The Supreme Court on Thursday adjourned till September 12 the hearing of a petition challenging the arrests of five activists by the Maharashtra Police as part of the Bhima Koregaon investigation. The court also extended the house arrest of the five activists till Wednesday. The petition was filed by five eminent citizens on August 29, a day after the arrests were made.

On Thursday, the matter was heard by a bench of Chief Justice Dipak Misra and Justices AM Khanwilkar and DY Chandrachud. “I saw the assistant police commissioner, Pune, insinuating that SC [Supreme Court] should not have intervened at this stage,” Justice DY Chandrachud told Additional Solicitor General Tushar Mehta. “He has no business telling that.”

Chandrachud said he had watched the “press conference carefully”. “There was an attempt to throw an aspersion and say SC should not have taken up this matter,” he said, adding that the matter has been taken “very seriously” by the bench. Mehta offered an apology on behalf of the Maharashtra government.

However, Mehta opposed the petition challenging the arrest of the activists, saying “third parties have no right to file petition”, according to Live Law. “Rushing to Supreme Court in such matters will create a bad precedent,” Bar & Bench quoted him as saying. “Law should take its course,” he said.

Mehta cited a 2006 Supreme Court judgement barring a similar intervention by people unconnected to the criminal case. He said the cases against the activists are serious and they were arrested on the basis of evidence found by the police.

Meanwhile, senior lawyer Harish Salve appeared for Tushar Damgude, the complainant in the case against the activists. Damgude has filed an intervention application seeking to be made a respondent in the case.

Lawyers representing the petitioners said that the arrested activists could move the intervening petition instead. The chief justice put up this question to be heard on Wednesday.

Advocate Abhishek Manu Singhvi, representing the petitioners, called for an independent inquiry by a Special Investigation Team appointed by the court.

On August 28, the Pune Police raided the homes of 10 human rights activists across the country and arrested five of them – Arun Ferreira, Vernon Gonsalves, Gautam Navlakha, Varavara Rao and Sudha Bharadwaj.

The following day, the Supreme Court ordered that they be placed under house arrest until September 6. “Dissent is the safety valve of democracy, if you don’t allow safety valve pressure cooker will burst,” the court had said.

The court passed the order after historian Romila Thapar, economists Prabhat Patnaik and Devaki Jain, sociology professor Satish Deshpandey and human rights lawyer Maja Daruwala filed a petition seeking the immediate release of the activists and an independent investigation into the allegedly arbitrary arrests.

State defends the arrests

The state police on Wednesday told the Supreme Court that the five activists were planning large-scale violence. The claim was made in a counter-affidavit filed in response to a notice issued by the court the day after the arrests.

The police claimed that the activists were in the process of fomenting large-scale violence and destruction of property, which would have resulted in chaos. The police said this was part of the agenda of the banned outfit Communist Party of India (Maoist). The five were arrested not because of their dissent against the government but because of evidence that they were active members of the Maoist outfit, the police added.

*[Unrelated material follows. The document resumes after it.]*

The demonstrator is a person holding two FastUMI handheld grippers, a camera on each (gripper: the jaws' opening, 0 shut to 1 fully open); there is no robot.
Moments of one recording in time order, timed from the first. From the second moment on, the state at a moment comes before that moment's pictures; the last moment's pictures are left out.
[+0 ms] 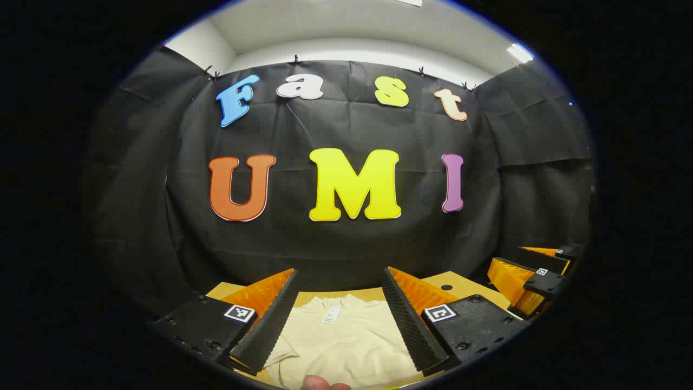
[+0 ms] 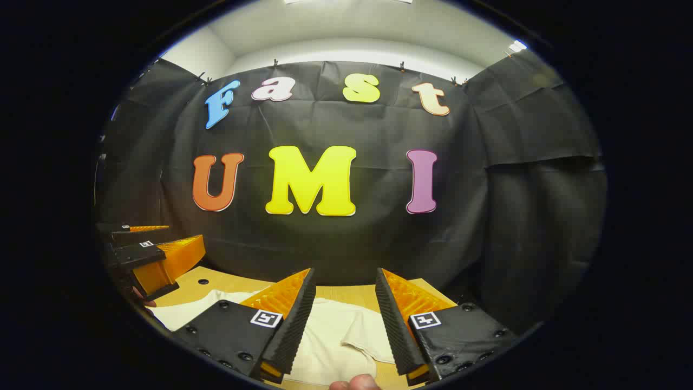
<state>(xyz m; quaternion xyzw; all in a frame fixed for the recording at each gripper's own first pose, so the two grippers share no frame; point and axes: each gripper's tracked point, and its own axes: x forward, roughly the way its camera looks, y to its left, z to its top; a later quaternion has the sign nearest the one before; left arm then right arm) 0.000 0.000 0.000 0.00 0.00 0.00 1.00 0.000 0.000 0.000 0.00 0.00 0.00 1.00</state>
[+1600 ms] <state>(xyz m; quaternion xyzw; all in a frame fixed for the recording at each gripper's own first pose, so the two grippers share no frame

The police accused the activists of arranging public meetings under the banner of Elgaar Parishad with the help of an “absconding underground accused”. Elgaar is a corrupted version of “Yalgaar” which means “the attack”, the police claimed.

The Maharashtra Police had earlier claimed that the activists were involved in the “Elgar Parishad” event in Pune on December 31, which was followed by caste violence in the nearby village of Bhima Koregaon the next day. The police have said the activists’ speeches at the event were meant to incite hatred. They have also claimed to have seized thousands of letters exchanged among “underground” and “overground” Maoists.